# Hypothesis Testing

In [1]:
import pandas as pd 
import numpy as np
import scipy.stats as stats # from scipy.stats import norm,t

# Case Study 1 : Supermarket Loyalty Prog

![supermarket.png](attachment:supermarket.png)

$H_0$: $\mu$ = 120   (The average spend is $120, so the loyalty program is not to be launched)

$H_a$: $\mu$ > 120   (The average spend is greater than $120, So launch the loyalty program)

In [2]:
# compute the probability of type 1 error
1-stats.t.cdf(130,79,loc=120,scale=40/np.sqrt(80))

0.014084316277010789

Conclusion:  Reject the null hypothesis. Launch the loyalty programme.

# Case Study 2 : Call Center Process

![callcenter_process.png](attachment:callcenter_process.png)

Let us say that the mean call duration on the 50 calls is 4.6. Is the process out of control so that it should be investigated?

$H_0$: $\mu$ = 4   (The process is under control, no need to investigate)

$H_a$: $\mu$ != 4   (The process is not in control, investigate)

compute the calculated probability(pvalue) of type 1 error using z test. Remember that this is a 2 tailed test

In [3]:
(1-stats.norm.cdf(4.6,loc=4,scale=4/np.sqrt(50)))*2

0.28884436634648525

Conclusion : The process is in control. THere is no need to investigate.

Let us say that the mean call duration on the 50 calls is 5.3. Is the process out of control so that it should be investigated?

$H_0$: $\mu$ = 4   (The process is under control, no need to investigate)

$H_a$: $\mu$ != 4   (The process is not in control, investigate)

In [4]:
# compute the calculated probability(pvalue) of type 1 error. Remember that this is a 2 tailed test

(1-stats.norm.cdf(5.3,loc=4,scale=4/np.sqrt(50)))*2

0.02155626676001643

The process is out of control and needs to be investigated as the calculated probability (pvalue) of committing type 1 error is less than the significance level of 0.05

# Case Study 3 : Salmonella Content in Ice Cream

An outbreak of Salmonella-related illness was attributed to ice cream produced at a certain factory. Scientists measured the level of Salmonella in 9 randomly sampled batches of ice cream. The levels (in MPN/g) were 

0.593, 0.142, 0.329, 0.691, 0.231, 0.793, 0.519, 0.392, 0.418

Is there evidence that the mean level of Salmonella in the ice cream is greater than 0.3 MPN/g? 

Hypothesis Formulation:

$H_0: {\mu}$ = 0.3

$H_a: {\mu}$ > 0.3

In [5]:
# import 1sample t test function from scipy
from scipy.stats import ttest_1samp

In [6]:
# create a pandas series of the values
sal = pd.Series([0.593, 0.142, 0.329, 0.691, 0.231, 0.793, 0.519, 0.392, 0.418])
sal

0    0.593
1    0.142
2    0.329
3    0.691
4    0.231
5    0.793
6    0.519
7    0.392
8    0.418
dtype: float64

In [8]:
# get the calculated probability(pvalue) of type 1 error using 1sample ttest 
tstat, pvalue = ttest_1samp(sal,0.3,alternative='greater')
pvalue

0.029265164842448826

## Conclusion:

The null hypothesis is rejected as the calculated probability(pvalue) is 0.03 which is less than the significance level of 5%. So we conclude that the ice creams are causing salmonellla.

# Case Study 4: Drug Treatment Effect

6 patients were given a drug (treatment group) and an additional 6 patients a placebo (control group). Their reaction time to a stimulus was measured (in ms). . Below given is the data for the 2 groups of 6 patients each.
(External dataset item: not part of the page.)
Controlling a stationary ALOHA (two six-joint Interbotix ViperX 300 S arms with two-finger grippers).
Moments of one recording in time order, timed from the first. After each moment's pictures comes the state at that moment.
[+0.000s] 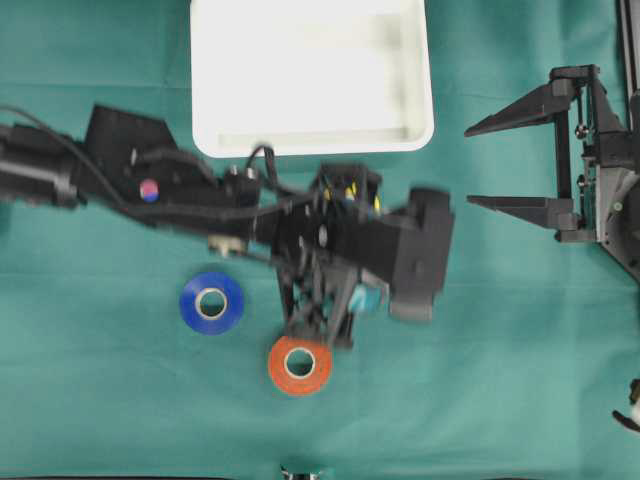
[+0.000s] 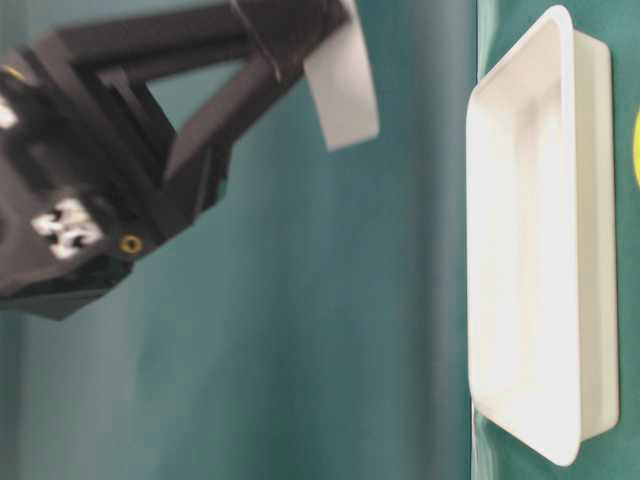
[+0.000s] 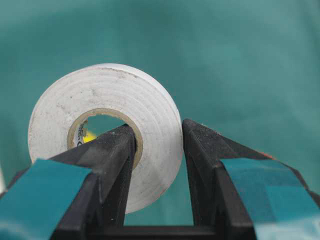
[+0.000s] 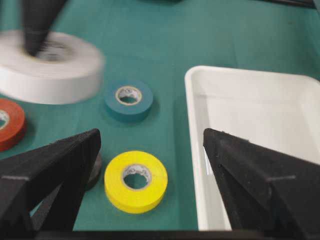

The drug manufacturer believes that the drug treatment increases the reaction time.We want to perform a statistical test for comparing the means of the treatment and control groups

Control  : 91, 87, 99, 77, 88, 91

Treat :101, 110, 103, 93, 99, 104 

## Hypothesis Formulation

$H_0: \mu_t = \mu_c$ ( or $\mu_diff = 0$)

$H_a: \mu_t > \mu_c$ ( or $\mu_diff > 0$)

where $\mu_diff$ is defined as $\mu_t -\mu_c$



In [9]:
# create series object for control and treatment group measurements
control = pd.Series([91, 87, 99, 77, 88, 91])
treat = pd.Series([101, 110, 103, 93, 99, 104])

In [10]:
# import the appropriate ttest function
from scipy.stats import ttest_ind

In [11]:
# conduct the ttest & get the pvalue
tstat, pvalue = ttest_ind(treat,control,alternative='greater')
pvalue

0.0031360621754049013

## Conclusion:

The null hypothesis is rejected and the manufacturer's claim that the drug increases response time is accepted.